- _Task directions_: From top to bottom, print the listing word for word and skip any pictures it contains.

- _Stored data_:

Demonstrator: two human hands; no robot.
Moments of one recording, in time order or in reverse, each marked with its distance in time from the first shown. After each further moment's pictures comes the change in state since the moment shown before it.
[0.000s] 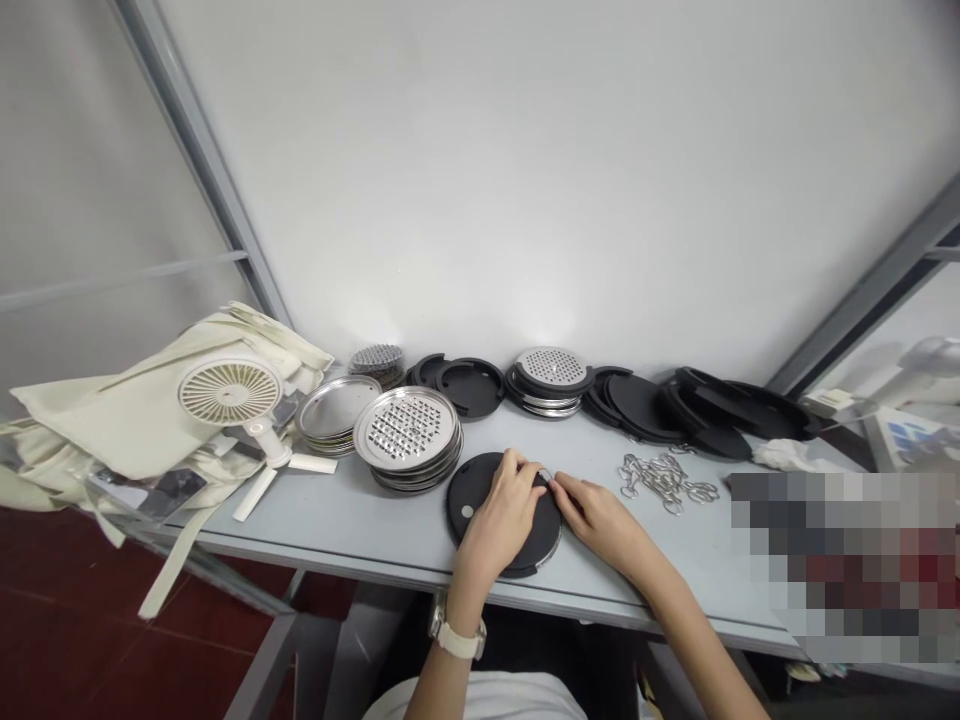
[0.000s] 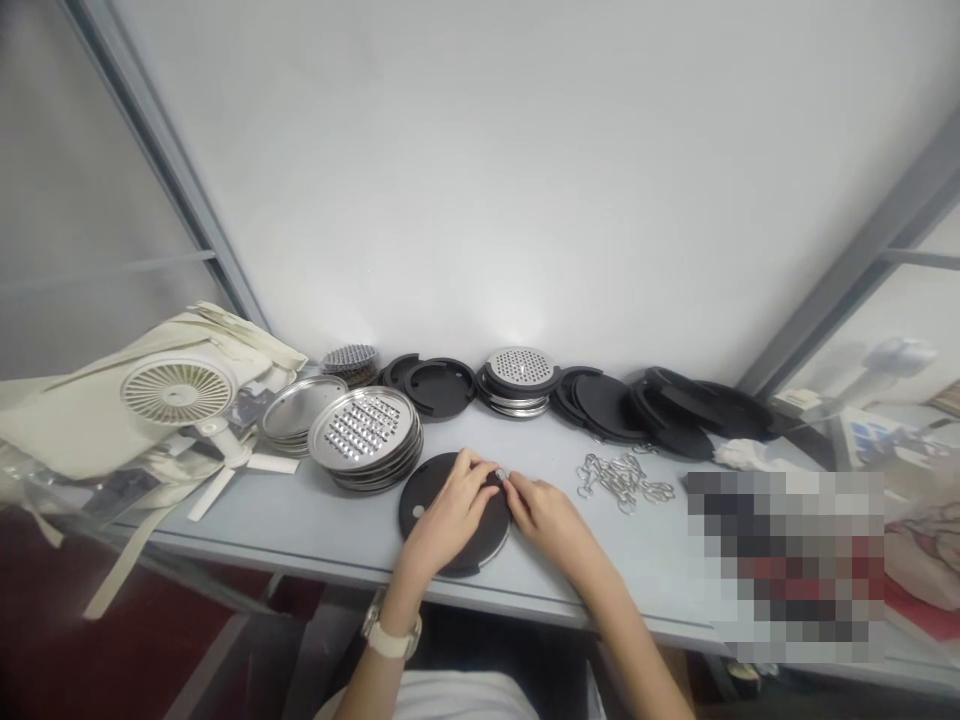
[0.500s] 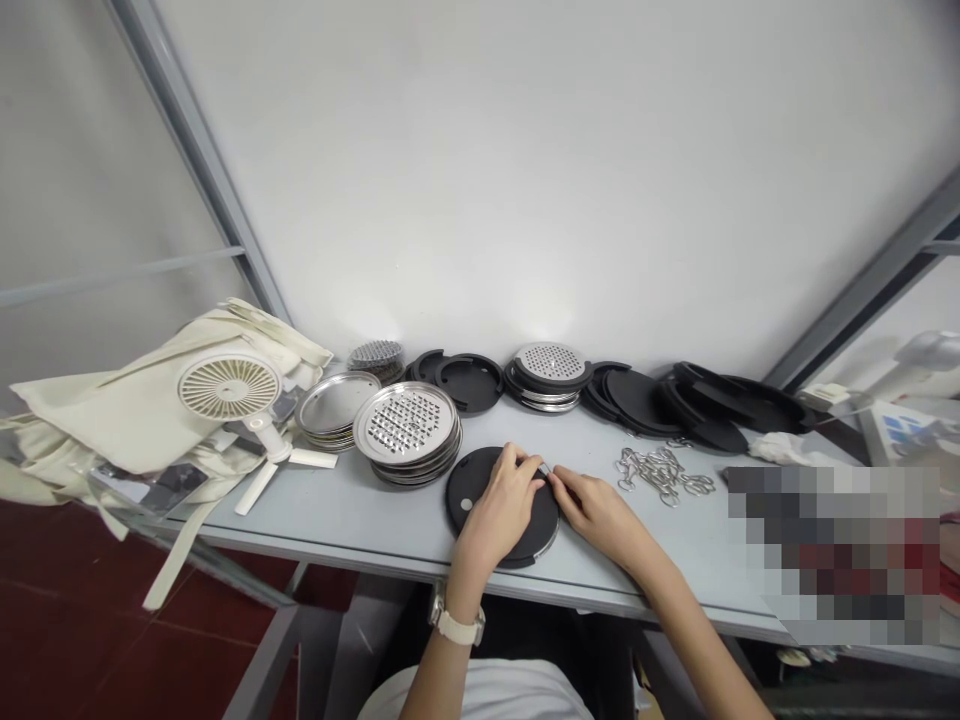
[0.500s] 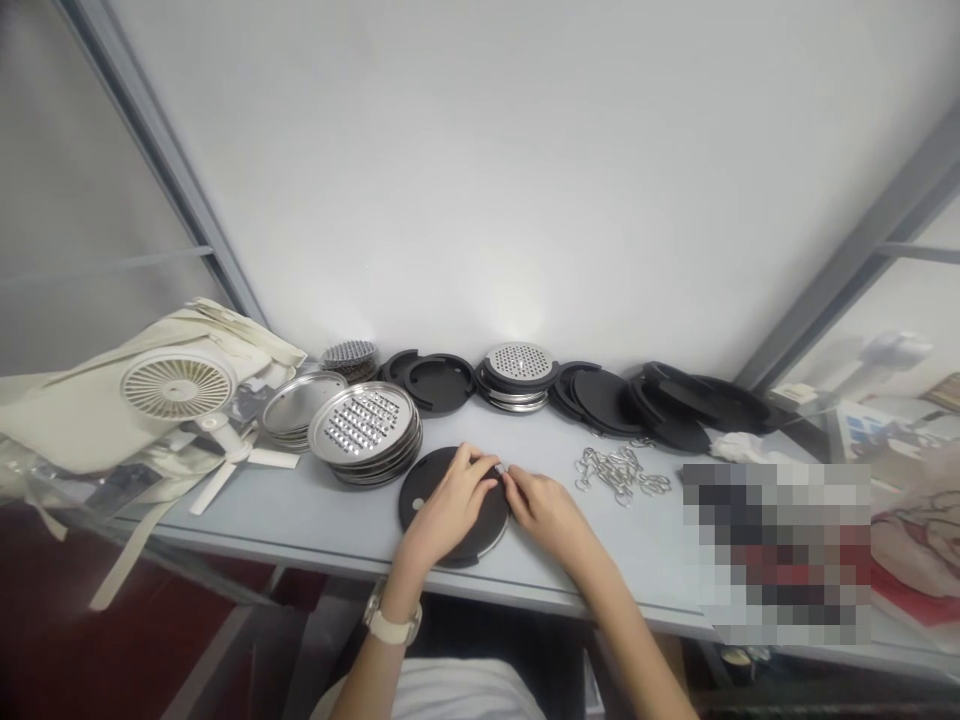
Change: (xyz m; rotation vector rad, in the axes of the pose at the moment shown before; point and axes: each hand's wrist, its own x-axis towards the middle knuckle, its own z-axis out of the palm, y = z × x) left_hand 0.001 0.002 -0.001 0.023 -0.006 0.007; right_hand -0.001 -0.002 -0.001 -0.021 -0.008 0.019
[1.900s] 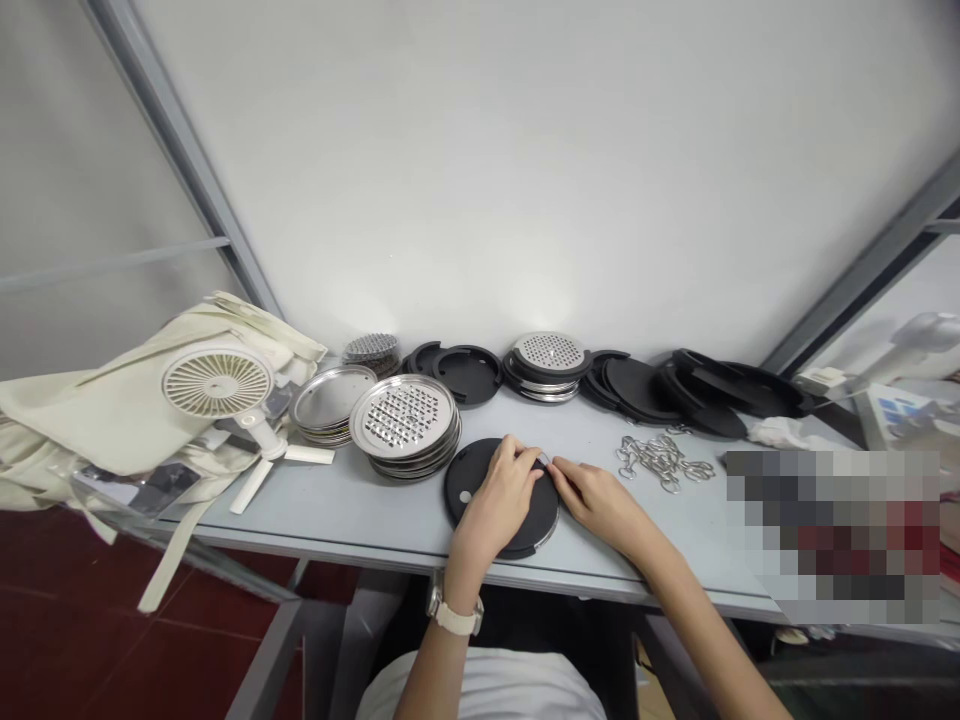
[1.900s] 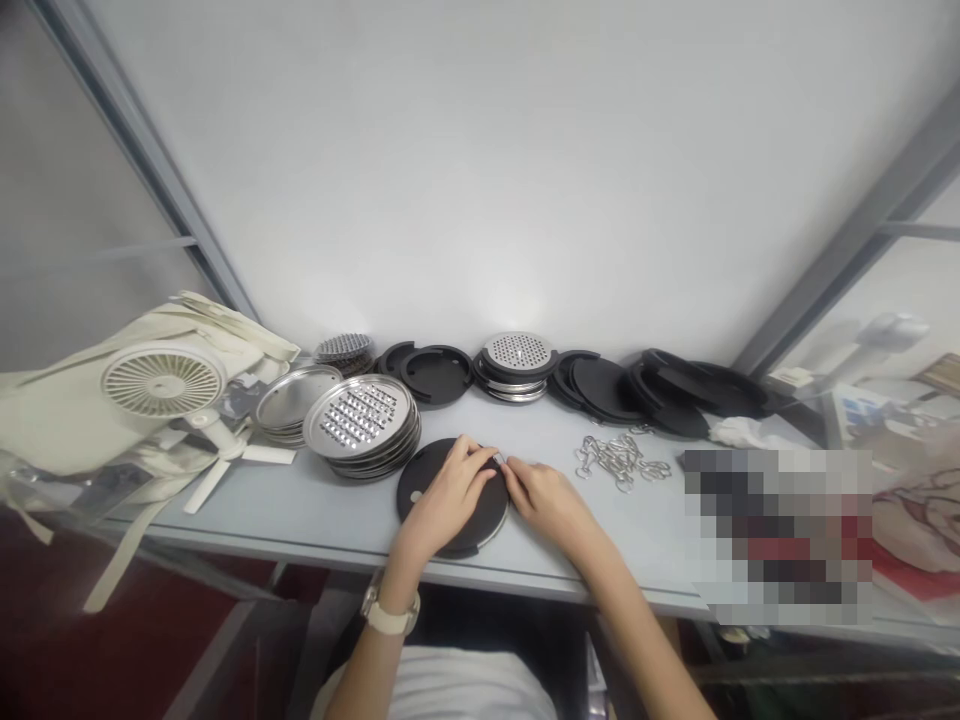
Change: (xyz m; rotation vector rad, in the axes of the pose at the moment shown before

- _Written response_:
Demonstrator: two human hands; no robot.
Moments of one recording, in time order or in reverse, each marked with its distance in time from the first shown. After each further moment's pictures comes the change in state since the moment shown before it.
[0.000s] 
[0.000s] 
[0.500s] 
[0.500s] 
Change: (xyz m; rotation vector rad, in the axes of the pose at the moment shown before; point and axes: each hand's wrist, its own x-axis towards the middle knuckle, its own z-axis out of the palm, y = z × x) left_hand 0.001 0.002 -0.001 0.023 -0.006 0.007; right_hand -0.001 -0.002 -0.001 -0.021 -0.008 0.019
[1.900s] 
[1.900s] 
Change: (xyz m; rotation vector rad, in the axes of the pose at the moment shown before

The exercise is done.